JAKARTA, RADARCIREBON.ID- Masalah perpanjangan jabatan kepala desa, masih menjadi wacana publik. Pro dan kontra terus terjadi soal rencana jabatan kepala desa menjadi sembilan tahun ini.
Seperti yang disampaikan, Peneliti Riset Politik di Badan Riset dan Inovasi Nasional (BRIN) Profesor Siti Zuhro. Ia berpendapat ada kepentingan partai politik di balik rencana perpanjangan masa jabatan kepala desa tersebut.
” Saya lihat ada kepentingan politik dari partai tertentu untuk pemenangan Pemilu 2024,” tegas pakar otonomi daerah ini.
Baca Juga:Ini Fakta Kaesang Siap Maju Dalam Pilkada 2024Kaesang Siap Terjun ke Politik, Inilah Partai yang Menerimanya
Siti menambahkan, parpol mau memberikan dukungan dengan imbal balik mendapatkan suara pemilih desa saat Pemilu 2024. Ini jelas, tidak baik ada berter kepentingan, agar memenangkan sala satu partai dalam pemilu nanti.
Ia sangat pun menyesalkan langkah parpol yang berupaya menarik kades ke ranah politik elektoral demi memenangkan pemilu. Hal ini akan merusak tatanan desa.
Lebih jauh Siti menambahkan, perubahan masa jabatan tidak boleh ujug-ujug, namun, harus jelas kajiannya. Dibuat dulu naskah akademiknya, apakah rasionalisasinya.

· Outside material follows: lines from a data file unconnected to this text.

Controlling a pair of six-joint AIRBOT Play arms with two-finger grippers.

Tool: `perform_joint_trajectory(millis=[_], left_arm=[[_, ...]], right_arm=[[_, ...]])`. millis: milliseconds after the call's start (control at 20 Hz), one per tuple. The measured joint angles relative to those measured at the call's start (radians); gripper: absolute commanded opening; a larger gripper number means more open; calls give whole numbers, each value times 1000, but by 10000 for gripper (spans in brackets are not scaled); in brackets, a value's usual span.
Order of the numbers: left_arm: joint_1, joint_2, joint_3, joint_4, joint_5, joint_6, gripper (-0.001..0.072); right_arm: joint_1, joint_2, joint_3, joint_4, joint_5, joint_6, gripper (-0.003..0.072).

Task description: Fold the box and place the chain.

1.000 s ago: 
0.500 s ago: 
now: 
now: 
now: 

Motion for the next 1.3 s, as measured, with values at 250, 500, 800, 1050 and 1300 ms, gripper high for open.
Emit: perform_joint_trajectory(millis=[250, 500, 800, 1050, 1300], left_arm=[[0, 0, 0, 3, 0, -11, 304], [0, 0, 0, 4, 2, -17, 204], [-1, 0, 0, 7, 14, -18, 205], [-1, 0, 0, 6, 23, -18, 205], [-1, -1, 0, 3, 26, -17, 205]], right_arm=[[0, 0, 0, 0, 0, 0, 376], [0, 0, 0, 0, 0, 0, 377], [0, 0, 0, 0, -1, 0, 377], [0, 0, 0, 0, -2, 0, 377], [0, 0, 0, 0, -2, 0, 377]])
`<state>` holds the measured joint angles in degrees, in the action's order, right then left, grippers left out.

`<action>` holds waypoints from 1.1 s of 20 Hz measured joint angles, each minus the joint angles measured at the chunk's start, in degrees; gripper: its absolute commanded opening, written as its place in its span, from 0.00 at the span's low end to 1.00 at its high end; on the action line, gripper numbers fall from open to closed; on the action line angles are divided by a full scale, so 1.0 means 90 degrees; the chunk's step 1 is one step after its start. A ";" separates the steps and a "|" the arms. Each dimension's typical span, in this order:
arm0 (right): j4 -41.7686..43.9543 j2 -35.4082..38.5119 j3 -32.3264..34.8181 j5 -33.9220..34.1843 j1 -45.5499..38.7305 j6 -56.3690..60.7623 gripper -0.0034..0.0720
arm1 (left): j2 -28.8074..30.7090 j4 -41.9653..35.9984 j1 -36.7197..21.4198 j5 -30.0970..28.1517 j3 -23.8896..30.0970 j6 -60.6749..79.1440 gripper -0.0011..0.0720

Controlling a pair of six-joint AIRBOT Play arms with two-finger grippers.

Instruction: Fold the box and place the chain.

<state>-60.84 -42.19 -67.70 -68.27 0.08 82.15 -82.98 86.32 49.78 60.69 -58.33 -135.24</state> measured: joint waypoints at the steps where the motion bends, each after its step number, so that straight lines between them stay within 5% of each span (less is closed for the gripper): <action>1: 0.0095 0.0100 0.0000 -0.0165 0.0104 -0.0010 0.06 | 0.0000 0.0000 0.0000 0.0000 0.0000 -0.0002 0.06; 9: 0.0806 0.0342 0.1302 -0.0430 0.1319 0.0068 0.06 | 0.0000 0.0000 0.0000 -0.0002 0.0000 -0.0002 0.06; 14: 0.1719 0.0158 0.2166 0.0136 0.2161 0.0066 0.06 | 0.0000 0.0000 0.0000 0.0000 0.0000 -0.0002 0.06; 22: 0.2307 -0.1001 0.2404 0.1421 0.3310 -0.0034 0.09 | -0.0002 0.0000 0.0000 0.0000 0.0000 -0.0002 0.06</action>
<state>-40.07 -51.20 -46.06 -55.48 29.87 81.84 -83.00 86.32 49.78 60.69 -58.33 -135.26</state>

“Argumentasinya apa alasan empirik seperti apa, terus bagaimana dampak-dampaknya,” terangnya.
Secara pribadi, kata Siti masa jabatan selama 9 tahun terlampau lama. Apalagi, dalam berbagai formulasi di berbagai tempat, periode kekuasaan yang jamak adalah empat hingga lima tahun. Esensi kesuksesan kepemimpinan pada efisiensi kepemimpinanya, bukan pada durasi.
Publik menilai semakin lama jabatan kepala desa akan berdampak pada regenerasi desa yang terhambat. Selain itu yang paling manakutkan adalah potensi korupsi yang bisa saja terjadi ketika jabatan kepala desa semakin panjang.
Bahkan, menurut catatan di KPK selama kurang lebih sembilan tahun, ada sebanyak 686 pejabat di tingkat pemerintah desa yang ditangkap KPK. Ini sangat mengerikan, Ketika jabatan kepala desa diperpanjang.
Wakil Ketua Komisi II Junimart Girsang menambahakan, perubahan masa jabatan Kades tersebut memang harus dikaji mendalam. Tidak efektifnya pemerintahan desa disebabkan durasi atau justru kapasitas kepemimpinan?